> **Your instructions**
Tell how many lines in the following entries include the word "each", giving the figure alone.
■ ■ ■ ■ ■ ■ ■
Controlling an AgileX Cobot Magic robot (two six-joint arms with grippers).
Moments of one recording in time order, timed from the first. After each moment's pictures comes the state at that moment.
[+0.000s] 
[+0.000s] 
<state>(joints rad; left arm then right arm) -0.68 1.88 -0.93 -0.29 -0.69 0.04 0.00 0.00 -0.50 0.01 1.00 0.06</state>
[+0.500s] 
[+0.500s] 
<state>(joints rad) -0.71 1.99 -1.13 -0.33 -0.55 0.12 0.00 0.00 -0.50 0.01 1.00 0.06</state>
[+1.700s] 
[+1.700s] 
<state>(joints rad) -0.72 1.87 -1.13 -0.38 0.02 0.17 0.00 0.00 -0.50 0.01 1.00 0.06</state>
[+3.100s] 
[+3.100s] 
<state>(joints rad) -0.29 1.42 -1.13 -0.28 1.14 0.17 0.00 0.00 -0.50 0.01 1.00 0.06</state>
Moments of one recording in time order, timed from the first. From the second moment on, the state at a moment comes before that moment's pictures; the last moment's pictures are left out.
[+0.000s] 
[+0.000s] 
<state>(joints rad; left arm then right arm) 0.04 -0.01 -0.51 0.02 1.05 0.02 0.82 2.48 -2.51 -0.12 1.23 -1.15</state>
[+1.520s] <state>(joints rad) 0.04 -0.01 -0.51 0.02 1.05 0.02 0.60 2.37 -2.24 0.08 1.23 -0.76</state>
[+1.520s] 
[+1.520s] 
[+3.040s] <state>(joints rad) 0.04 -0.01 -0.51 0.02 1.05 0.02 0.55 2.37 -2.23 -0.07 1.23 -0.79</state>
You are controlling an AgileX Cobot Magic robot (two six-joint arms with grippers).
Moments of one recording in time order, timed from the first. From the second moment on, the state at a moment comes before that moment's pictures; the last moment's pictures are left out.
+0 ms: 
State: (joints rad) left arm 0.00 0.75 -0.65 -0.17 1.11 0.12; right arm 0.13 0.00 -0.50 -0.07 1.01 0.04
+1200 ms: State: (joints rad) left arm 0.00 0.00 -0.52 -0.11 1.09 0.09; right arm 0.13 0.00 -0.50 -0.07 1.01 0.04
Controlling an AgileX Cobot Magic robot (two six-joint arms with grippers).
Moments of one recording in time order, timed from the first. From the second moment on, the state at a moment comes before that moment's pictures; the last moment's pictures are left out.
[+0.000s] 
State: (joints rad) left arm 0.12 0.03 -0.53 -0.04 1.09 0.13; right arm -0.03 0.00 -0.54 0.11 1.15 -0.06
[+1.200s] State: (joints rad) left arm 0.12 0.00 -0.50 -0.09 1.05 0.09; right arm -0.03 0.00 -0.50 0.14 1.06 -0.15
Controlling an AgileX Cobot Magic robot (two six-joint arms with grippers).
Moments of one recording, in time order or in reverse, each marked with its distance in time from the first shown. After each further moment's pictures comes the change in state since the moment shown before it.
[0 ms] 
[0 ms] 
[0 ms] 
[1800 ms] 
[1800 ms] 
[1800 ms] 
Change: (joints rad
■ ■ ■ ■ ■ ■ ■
> **Completed exercise**
2